The AAS-700As is not intended for sample processing but serves as a critical engineering control in personnel entry protocols for pharmaceutical manufacturing (ISO 13485), semiconductor fabrication (SEMI S2), biotechnology labs, and medical device assembly facilities. It complies with national and international regulatory frameworks including GB 50073–2013 (Chinese Cleanroom Design Standard), ISO 14644-1:2015 (airborne particle concentration limits), and supports adherence to FDA 21 CFR Part 211 (Subpart C – Facilities) when integrated into validated cleanroom validation packages. All materials contacting airflow pathways meet USP Class VI biocompatibility requirements for non-implantable devices.

Software & Data Management

The AAS-700As utilizes embedded microcontroller-based logic without external software dependency. Operational parameters—including total cycle count, cumulative runtime, and last five cycle durations—are stored in non-volatile memory and accessible via front-panel keypad navigation. While it does not support network connectivity or electronic data archiving, its event log meets GLP audit-trail prerequisites for manual recordkeeping (e.g., paper-based logbooks signed and dated per SOP-ENV-017).

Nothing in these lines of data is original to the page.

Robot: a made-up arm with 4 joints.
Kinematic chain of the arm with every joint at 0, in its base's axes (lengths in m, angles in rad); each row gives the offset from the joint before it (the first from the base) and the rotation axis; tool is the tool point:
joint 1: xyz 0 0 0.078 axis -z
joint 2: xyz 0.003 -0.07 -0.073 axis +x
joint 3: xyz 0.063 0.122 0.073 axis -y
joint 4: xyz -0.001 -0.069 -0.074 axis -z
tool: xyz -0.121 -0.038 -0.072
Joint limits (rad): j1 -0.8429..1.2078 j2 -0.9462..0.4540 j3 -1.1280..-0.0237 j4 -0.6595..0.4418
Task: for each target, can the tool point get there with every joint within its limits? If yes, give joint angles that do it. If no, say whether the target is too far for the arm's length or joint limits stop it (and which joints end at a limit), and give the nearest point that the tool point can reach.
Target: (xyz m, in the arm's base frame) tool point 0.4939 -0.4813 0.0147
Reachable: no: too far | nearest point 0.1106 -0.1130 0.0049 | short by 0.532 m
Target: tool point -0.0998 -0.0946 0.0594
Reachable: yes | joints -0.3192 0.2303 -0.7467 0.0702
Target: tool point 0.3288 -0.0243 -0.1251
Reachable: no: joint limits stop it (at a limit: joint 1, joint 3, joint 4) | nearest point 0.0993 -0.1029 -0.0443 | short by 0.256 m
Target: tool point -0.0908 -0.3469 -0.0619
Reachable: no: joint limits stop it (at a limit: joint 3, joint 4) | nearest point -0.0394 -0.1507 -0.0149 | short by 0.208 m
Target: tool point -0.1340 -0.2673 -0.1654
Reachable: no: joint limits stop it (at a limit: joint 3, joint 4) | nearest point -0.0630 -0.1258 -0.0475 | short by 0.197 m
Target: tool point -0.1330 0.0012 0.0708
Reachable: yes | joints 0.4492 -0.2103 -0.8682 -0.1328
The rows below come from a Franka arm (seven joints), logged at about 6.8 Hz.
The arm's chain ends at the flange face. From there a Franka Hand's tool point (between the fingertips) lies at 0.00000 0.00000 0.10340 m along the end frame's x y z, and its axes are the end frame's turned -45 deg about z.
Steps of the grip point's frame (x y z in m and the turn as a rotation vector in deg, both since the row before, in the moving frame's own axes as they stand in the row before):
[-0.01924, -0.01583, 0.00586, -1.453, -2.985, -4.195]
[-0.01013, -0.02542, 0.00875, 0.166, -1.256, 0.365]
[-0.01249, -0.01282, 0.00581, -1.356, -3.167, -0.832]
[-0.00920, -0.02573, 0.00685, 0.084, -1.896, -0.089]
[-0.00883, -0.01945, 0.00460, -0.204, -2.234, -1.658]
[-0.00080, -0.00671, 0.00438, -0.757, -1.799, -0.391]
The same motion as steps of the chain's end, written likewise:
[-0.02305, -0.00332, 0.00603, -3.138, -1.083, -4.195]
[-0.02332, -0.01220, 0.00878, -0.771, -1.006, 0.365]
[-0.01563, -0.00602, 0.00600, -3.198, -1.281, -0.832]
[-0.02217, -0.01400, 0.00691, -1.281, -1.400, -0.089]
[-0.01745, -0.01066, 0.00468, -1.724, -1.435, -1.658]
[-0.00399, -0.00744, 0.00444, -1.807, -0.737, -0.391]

Optional RS-485 interface module (sold separately) enables integration with building management systems (BMS) for remote status monitoring and alarm relay signaling.

Applications

• Pre-entry decontamination for operators entering ISO Class 5 (Class 100) aseptic filling suites in parenteral drug manufacturing.
• Personnel air showering before accessing photolithography cleanrooms in microelectronics wafer fabs.
• Controlled access point for biosafety level 2 (BSL-2) laboratories handling low-risk recombinant DNA constructs.
• Surface particle mitigation in precision optics assembly areas where sub-micron particulates compromise lens coating adhesion.
• Supporting Annex 1 (2022) EU GMP requirements for “graded cleanroom zoning” through physical barrier enforcement and documented personnel flow control.

FAQ

Does the AAS-700As support variable air velocity control per nozzle?

No. Air velocity is fixed within 15–20 m/s range by fan static pressure and nozzle orifice design; velocity adjustment is not user-configurable.
What is the recommended maintenance interval for HEPA filters?

Under typical operation (200 cycles/week), HEPA filters require replacement every 18–24 months; pre-filters should be inspected monthly and replaced every 3–6 months based on differential pressure rise (>150 Pa across pre-filter bank).
Can this unit be installed in a negative-pressure corridor?

Yes—provided supply air is sourced from a higher-pressure clean zone and exhaust is ducted to a dedicated return plenum or outside atmosphere via balanced HVAC design.
Is third-party certification available for filter efficiency testing?

HJ provides factory test reports per EN 1822-3 (DOP penetration scan) for each HEPA filter batch; optional TÜV SÜD or SGS witnessed testing can be arranged at buyer’s cost.
What is the maximum ambient temperature rating for continuous operation?

The unit is rated for continuous operation at ambient temperatures between 10 °C and 35 °C, with relative humidity ≤80% non-condensing, per IEC 60068-2-1/2 environmental stress specifications.